What you need to do:
Across all the entries below, how many lines mention the string "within"? Respond with a single number.

(Data)

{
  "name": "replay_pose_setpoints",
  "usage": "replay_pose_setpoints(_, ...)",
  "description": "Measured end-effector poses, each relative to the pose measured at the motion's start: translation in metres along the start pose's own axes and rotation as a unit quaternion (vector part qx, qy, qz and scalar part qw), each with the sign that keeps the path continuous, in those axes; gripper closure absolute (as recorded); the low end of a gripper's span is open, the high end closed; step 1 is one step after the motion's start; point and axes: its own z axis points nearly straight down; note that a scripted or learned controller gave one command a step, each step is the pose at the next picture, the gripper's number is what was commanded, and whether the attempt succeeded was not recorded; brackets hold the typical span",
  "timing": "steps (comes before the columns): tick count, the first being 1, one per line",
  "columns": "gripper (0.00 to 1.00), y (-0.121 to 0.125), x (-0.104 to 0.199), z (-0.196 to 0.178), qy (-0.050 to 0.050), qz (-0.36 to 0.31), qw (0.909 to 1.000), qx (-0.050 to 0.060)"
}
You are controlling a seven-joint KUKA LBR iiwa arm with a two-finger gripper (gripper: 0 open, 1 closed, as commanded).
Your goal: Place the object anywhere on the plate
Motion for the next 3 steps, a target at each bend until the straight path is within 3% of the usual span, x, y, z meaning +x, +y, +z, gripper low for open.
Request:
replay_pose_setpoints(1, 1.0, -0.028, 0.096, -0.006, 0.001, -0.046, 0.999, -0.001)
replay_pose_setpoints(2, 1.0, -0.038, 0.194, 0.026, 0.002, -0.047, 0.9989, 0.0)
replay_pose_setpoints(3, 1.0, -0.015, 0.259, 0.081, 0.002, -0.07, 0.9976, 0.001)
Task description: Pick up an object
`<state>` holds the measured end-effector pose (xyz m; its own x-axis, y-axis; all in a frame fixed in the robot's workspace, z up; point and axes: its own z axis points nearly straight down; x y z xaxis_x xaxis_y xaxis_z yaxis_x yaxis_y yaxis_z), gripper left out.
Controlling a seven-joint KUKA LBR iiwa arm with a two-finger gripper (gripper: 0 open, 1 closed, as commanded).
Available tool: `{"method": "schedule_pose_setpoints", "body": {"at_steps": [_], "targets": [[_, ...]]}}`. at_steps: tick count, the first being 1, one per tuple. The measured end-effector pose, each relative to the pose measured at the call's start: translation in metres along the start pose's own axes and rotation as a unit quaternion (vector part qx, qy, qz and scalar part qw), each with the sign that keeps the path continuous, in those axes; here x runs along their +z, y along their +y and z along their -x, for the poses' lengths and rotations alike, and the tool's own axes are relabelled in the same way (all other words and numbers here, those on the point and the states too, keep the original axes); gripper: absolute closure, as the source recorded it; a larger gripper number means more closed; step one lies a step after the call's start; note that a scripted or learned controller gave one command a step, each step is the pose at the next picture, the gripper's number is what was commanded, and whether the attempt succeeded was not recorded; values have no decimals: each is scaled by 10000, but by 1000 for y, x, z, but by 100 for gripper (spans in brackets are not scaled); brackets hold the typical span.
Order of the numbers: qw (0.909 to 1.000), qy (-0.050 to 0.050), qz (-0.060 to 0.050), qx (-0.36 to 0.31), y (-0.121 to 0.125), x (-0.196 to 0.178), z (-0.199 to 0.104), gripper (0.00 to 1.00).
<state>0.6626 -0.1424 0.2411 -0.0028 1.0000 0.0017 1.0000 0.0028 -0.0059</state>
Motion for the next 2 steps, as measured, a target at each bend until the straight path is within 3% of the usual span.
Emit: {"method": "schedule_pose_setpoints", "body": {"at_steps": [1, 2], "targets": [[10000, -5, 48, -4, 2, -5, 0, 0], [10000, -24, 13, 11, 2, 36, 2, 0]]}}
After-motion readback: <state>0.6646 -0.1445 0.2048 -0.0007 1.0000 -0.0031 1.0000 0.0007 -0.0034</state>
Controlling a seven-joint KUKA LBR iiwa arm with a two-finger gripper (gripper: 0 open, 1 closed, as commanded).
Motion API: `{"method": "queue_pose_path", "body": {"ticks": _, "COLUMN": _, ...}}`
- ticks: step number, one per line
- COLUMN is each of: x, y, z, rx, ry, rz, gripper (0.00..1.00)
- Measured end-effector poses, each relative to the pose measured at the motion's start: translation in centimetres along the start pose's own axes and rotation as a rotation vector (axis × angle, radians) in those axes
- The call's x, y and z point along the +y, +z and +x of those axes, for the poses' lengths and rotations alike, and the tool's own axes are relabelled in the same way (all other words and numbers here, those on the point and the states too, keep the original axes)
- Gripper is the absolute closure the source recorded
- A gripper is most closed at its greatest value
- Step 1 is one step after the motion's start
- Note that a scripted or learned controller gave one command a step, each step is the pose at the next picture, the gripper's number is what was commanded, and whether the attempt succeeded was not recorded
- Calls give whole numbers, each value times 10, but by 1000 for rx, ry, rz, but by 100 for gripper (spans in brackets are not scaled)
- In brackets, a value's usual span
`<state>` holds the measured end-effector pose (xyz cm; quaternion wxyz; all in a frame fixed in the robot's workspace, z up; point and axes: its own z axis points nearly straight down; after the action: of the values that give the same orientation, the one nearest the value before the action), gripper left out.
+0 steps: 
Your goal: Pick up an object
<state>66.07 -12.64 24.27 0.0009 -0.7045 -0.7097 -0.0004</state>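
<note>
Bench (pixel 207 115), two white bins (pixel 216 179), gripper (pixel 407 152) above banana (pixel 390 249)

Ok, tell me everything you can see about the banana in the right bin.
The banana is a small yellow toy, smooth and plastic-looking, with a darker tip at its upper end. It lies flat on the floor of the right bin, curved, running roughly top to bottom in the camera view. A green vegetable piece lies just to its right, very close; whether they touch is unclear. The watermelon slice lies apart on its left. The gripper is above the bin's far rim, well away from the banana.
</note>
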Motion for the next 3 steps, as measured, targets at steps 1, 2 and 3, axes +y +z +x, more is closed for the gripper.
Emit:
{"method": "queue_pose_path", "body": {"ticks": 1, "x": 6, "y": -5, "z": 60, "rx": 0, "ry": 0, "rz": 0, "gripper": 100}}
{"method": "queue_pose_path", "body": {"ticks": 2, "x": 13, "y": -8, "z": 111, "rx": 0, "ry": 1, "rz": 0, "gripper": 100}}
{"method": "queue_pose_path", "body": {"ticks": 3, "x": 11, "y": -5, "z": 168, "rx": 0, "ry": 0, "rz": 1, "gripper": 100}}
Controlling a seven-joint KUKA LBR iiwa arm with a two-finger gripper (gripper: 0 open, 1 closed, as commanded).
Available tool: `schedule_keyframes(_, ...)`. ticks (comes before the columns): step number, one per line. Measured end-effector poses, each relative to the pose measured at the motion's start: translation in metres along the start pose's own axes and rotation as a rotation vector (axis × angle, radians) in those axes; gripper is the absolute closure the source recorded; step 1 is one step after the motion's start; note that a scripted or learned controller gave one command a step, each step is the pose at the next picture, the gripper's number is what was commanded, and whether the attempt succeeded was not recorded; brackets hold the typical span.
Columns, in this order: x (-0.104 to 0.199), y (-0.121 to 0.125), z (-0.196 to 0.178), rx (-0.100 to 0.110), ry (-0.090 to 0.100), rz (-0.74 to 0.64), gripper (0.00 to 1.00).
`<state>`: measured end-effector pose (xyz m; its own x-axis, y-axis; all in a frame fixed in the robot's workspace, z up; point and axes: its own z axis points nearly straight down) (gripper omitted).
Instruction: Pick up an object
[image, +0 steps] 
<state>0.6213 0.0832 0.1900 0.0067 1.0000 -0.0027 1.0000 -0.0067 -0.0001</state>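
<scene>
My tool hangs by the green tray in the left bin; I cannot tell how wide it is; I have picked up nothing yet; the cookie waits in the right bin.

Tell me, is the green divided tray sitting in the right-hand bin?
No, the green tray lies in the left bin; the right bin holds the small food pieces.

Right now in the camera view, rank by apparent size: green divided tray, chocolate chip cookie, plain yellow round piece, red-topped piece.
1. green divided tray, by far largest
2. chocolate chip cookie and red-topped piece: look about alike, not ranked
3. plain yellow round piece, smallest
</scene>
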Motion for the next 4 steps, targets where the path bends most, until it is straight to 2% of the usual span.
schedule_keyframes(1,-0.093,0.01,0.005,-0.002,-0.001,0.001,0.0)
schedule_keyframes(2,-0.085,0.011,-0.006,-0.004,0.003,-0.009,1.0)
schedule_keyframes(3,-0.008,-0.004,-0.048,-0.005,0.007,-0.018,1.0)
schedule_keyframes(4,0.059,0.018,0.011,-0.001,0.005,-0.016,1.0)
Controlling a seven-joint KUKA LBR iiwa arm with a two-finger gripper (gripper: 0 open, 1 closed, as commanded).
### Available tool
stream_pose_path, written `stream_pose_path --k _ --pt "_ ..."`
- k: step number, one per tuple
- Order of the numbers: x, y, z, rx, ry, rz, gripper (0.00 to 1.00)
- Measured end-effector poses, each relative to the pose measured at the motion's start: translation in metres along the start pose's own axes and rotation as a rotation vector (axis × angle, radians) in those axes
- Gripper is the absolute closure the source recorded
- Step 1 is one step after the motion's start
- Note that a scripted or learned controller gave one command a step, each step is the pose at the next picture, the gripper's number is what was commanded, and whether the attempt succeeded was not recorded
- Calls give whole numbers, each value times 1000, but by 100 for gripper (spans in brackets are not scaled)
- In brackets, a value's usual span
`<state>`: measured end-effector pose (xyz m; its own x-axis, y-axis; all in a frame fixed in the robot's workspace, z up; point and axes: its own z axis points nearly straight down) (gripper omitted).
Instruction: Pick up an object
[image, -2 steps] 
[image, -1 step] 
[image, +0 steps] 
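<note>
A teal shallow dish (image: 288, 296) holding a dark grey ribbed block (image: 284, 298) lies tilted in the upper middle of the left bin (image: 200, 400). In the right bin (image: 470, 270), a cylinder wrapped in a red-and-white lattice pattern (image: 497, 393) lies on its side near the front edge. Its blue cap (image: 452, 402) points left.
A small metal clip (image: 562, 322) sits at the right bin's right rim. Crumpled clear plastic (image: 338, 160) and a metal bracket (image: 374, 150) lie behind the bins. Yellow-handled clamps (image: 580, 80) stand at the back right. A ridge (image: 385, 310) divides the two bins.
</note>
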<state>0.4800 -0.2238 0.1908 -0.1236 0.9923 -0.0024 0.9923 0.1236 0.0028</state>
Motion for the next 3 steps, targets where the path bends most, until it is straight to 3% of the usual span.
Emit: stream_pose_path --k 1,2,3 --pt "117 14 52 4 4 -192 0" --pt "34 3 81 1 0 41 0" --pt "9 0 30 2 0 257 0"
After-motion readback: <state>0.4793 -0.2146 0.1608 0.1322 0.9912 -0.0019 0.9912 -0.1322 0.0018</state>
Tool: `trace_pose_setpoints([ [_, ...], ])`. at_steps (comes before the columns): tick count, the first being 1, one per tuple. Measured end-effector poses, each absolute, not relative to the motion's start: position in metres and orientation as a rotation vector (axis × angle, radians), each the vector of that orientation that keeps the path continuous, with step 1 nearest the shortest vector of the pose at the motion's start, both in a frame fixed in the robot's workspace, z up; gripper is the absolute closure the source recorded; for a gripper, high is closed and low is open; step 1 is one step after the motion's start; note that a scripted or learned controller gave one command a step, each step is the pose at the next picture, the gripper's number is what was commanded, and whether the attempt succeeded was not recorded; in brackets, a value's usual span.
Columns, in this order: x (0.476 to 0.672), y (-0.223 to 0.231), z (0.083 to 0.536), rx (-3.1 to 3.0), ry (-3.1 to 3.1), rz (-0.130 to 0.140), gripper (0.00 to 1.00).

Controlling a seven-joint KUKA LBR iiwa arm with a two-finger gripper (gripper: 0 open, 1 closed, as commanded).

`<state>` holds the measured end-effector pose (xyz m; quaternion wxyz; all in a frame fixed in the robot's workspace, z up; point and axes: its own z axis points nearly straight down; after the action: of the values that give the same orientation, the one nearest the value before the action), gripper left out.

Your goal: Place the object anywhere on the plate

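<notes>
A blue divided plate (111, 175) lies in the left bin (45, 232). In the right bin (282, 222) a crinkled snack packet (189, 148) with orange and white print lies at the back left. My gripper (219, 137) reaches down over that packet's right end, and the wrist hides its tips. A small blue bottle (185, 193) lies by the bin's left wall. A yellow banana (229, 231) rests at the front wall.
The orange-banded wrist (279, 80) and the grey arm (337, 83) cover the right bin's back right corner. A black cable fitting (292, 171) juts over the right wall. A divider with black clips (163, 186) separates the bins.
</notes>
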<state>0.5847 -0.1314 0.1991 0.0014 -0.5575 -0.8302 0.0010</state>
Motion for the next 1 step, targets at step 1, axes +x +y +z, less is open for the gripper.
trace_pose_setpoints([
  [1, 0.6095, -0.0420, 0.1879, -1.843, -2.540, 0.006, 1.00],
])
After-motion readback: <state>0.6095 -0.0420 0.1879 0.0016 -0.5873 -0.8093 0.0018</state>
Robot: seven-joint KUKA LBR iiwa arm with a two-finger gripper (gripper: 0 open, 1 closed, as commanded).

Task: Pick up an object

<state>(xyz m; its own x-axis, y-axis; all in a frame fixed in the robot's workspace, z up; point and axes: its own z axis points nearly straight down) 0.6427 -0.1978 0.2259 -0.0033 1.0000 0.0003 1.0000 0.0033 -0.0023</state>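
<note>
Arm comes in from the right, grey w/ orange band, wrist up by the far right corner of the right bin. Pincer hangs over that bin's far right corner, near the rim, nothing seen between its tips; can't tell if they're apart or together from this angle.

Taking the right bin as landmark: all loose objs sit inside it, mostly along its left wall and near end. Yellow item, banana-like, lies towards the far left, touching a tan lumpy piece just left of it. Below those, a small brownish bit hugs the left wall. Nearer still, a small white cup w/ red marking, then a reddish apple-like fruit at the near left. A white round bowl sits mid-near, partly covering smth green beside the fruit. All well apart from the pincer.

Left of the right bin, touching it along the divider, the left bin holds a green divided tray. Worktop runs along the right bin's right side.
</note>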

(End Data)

Output:
2